‘AfCFTA an opportunity to build continent’s manufacturing capacity’
According to the group, African countries should leverage the trade deal to address challenges in logistics and other forms of red tapes inhibiting regional trade.
Results from the liberalization of trade in goods alone under the AfCFTA reform show that Africa’s global gross domestic product (GDP) and exports would increase. Overall, Africa’s GDP is forecasted to increase between $28 and $44 billion after full implementation in 2040, compared to a baseline without tariff liberalization.
As far as exports are concerned, the bulk of the benefits would be for intra-African trade, with exports foreseen to increase by around $50-$70 billion, according to the Economic Commission for Africa (ECA).

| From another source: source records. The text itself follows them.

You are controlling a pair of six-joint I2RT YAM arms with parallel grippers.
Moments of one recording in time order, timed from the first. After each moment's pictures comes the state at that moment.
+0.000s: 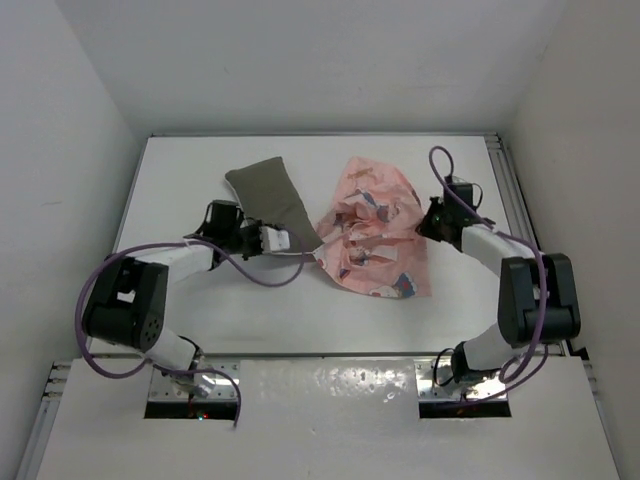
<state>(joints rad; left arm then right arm) -0.25 1.52 0.68 -0.01 0.58 1.28 0.07 1.57 0.82 -0.08 -0.10 0.39</state>
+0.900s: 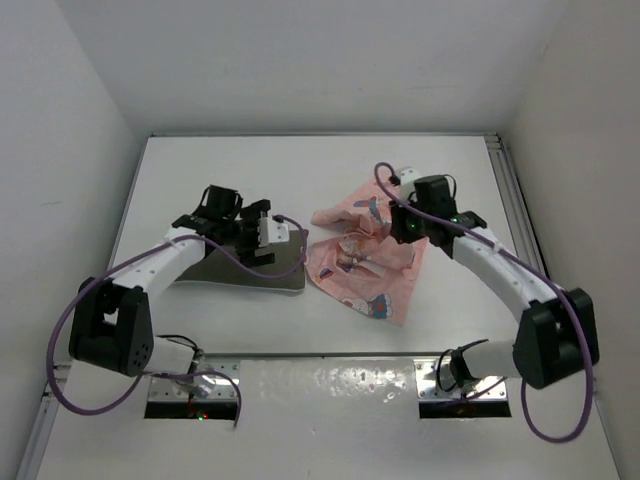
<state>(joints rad) -0.26 1.36 0.88 -0.46 0.59 1.18 0.31 1.31 0.89 -0.37 -0.10 -0.03</state>
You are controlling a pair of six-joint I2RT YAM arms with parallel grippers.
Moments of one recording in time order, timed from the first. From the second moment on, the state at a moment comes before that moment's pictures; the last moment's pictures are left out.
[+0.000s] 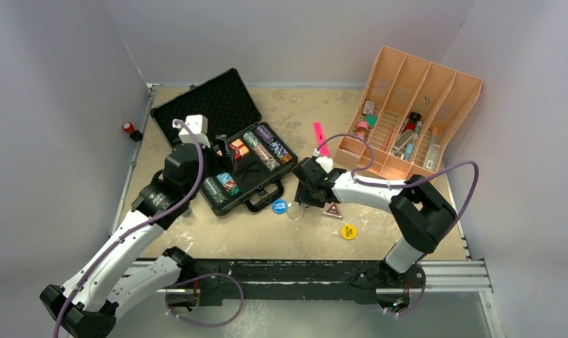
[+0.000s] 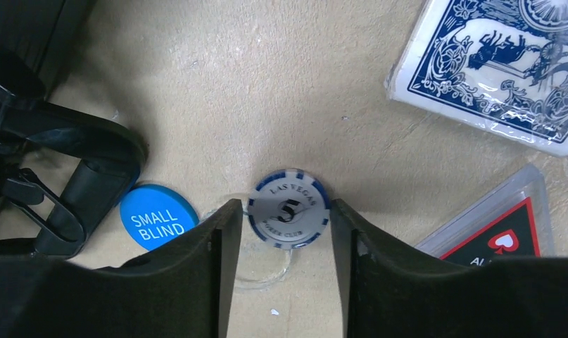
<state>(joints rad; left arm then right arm) -0.56 0.84 0.90 -0.41 -0.36 -0.39 0.82 1.64 0.93 -0.43 0.27 0.99</state>
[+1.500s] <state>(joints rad) -0.78 1.09 0.57 0.38 -0.06 -0.75 0.78 1.24 0.87 -0.07 0.19 1.09</state>
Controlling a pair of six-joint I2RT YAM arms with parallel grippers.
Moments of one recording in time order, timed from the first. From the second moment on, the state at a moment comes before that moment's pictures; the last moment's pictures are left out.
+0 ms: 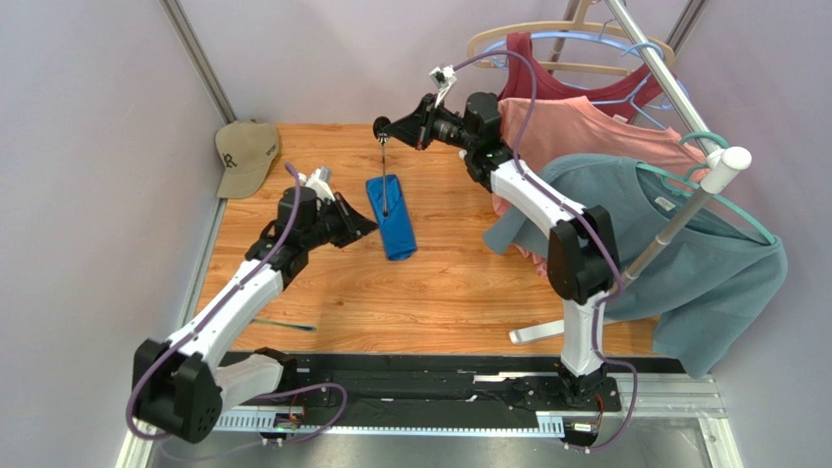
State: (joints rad) left arm -0.34 1.08 0.80 -0.14 0.33 -0.79; right arm 0.48 1.99 1.72 0.42 -0.71 0.56
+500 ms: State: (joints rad) left arm -0.35 1.58 0.77 0.12 0.31 -0.87; right arm 0.43 2.54 2.23 0.21 -0.64 0.44
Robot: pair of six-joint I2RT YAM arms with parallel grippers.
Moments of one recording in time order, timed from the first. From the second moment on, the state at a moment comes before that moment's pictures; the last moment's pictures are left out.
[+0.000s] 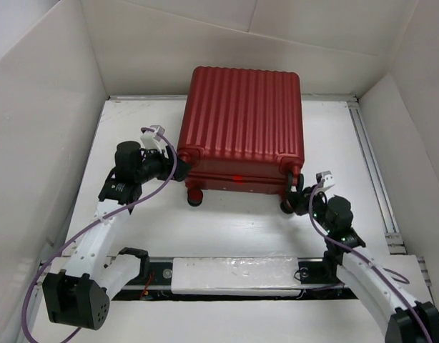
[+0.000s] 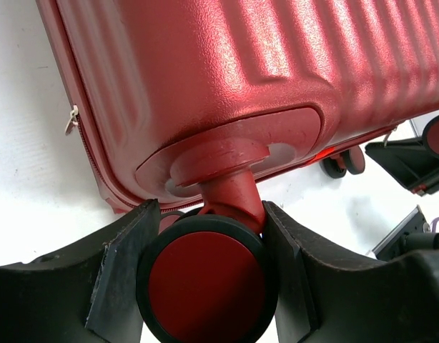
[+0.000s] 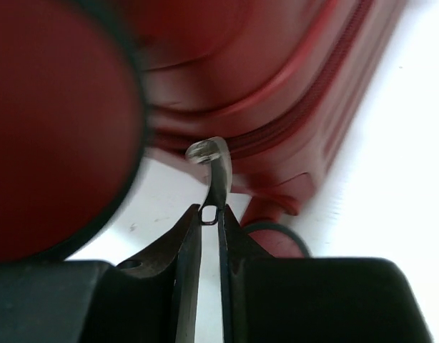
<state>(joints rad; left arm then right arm) -0.18 0.95 0.76 -0.26 0.51 -0.34 0.27 0.58 0.06 0.35 -0.28 0.35</state>
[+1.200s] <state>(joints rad) -0.18 0.96 0.75 -0.24 0.55 -0.38 0.65 0.53 0.24 0.01 0.39 0.35</state>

Indeed, the AfBC acknowledged that the start of trading under the AfCFTA presents enormous business opportunities for the Pan-African Private Sector, SMEs, Women, and Youths, as the continent takes this bold move towards boosting intra-African trade.
The Council also reiterated its support to the political leaders in ensuring the success of the trade deal, noting that AfCFTA is an opportunity for the pan-African private sector to build the continent through manufacturing, distribution, transportation, health eco-systems, among others.
“The AfCFTA gives us an opportunity to drive our agenda. For many years, the African business community has been individualistic in driving the continent’s agenda. It is an opportunity for us as the African Business Council to come together and support the implementation of the AfCFTA. We are a united voice, and we can do this together,” said Interim Chairperson of the AfBC, Dr. Amany Asfour.
“It is a new year, and new opportunities are emerging. As manufacturers, traders, farmers, transporters, shippers, Women Business Associations, and Youths, here is our time. Let us go out there and grab the opportunities. It is time to feed Africa through agriculture, manufacturing, and promoting value chains. It is only through a united voice that we can have a transformation in Africa,” added the Interim Vice-Chairperson, Dr. Ahmed Mansur.
On her part, the Secretary-General of the United Nations, Ms. Amina J. Mohammed, said: “The proliferation of Non-Tariff Barriers in Africa has often hindered intra-Africa trade. It is difficult to move cargo among African countries, and the online system on the Monitoring, Reporting and Elimination of Non-Tariff Barriers (www.tradebarriers.africa) will assist in the implementation of the AfCFTA.”
“As the African Export and Import Bank, we are ready to support the implementation of the AfCFTA, through the Pan-African Payments and Settlement System (PAPSS). The PAPSS is one of the greases that will oil the engines of the AfCFTA,” President and Chair of AFREXIMBANK, Professor Benedict Oramah, commented.
“Reliable trade information is central to the implementation of the AfCFTA, and the African Trade Observatory is available for the Business community to make use of it. It will provide real-time market information on the AfCFTA, as well as assist policymakers in making informed decisions,” said Pamela Coke-Hamilton, Executive Director for the International Trade Centre.
“Promotion of cross border trading is central to the African Women Business Community. As ITC-SheTrades, the implementation of the AfCFTA should witness smooth cross border trade,” added Ms. Vanessa Erogbogbo, Head of ITC-SheTrade.
With the commencement of the start of trading, the AfBC noted that it is working earnestly to constitute greater support of the AfCFTA by the continental private sector while actively engaging African policymakers on any recommendations and concerns expressed by the sector. It is expected to hold its first general assembly in 2021.